REQUIREMENT >>
Starting from the line containing "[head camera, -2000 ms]", give again every line through the end of the entries, word for word. Pictures stay out of the copy.

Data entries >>
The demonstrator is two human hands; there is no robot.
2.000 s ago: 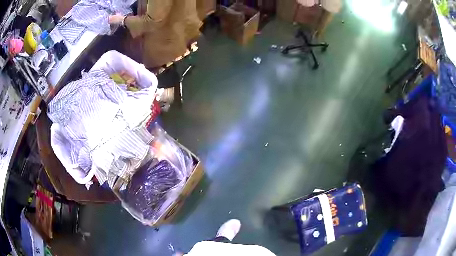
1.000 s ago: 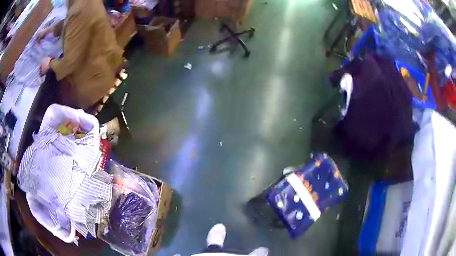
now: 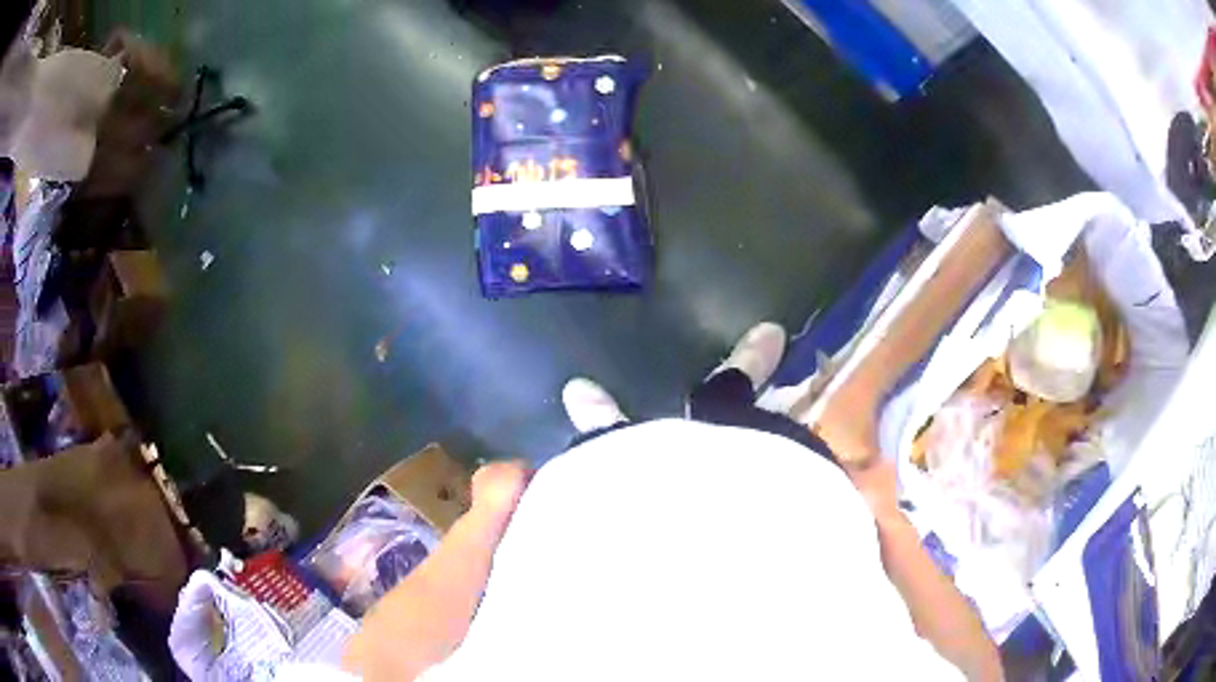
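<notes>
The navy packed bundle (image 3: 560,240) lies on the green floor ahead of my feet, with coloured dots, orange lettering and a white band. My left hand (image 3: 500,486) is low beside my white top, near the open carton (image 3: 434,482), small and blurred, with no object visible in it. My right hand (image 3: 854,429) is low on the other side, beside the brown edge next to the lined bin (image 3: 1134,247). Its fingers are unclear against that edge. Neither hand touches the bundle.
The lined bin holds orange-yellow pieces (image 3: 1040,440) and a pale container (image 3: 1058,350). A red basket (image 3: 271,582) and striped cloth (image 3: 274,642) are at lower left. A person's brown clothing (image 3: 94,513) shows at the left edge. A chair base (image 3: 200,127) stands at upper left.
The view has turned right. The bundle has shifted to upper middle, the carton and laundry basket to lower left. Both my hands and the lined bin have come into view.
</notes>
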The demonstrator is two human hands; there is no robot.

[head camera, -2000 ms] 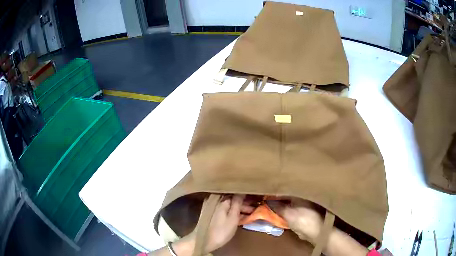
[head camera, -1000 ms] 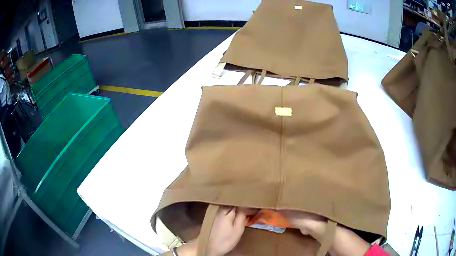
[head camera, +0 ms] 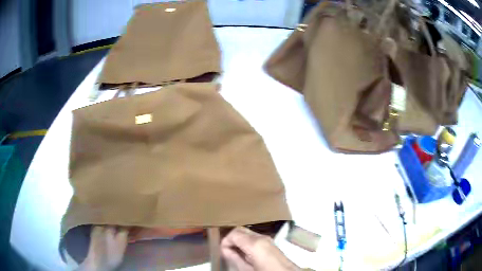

OUTPUT BELOW >>
[head camera, -2000 ms] 
[head camera, -1000 ms] 
[head camera, +0 ms] 

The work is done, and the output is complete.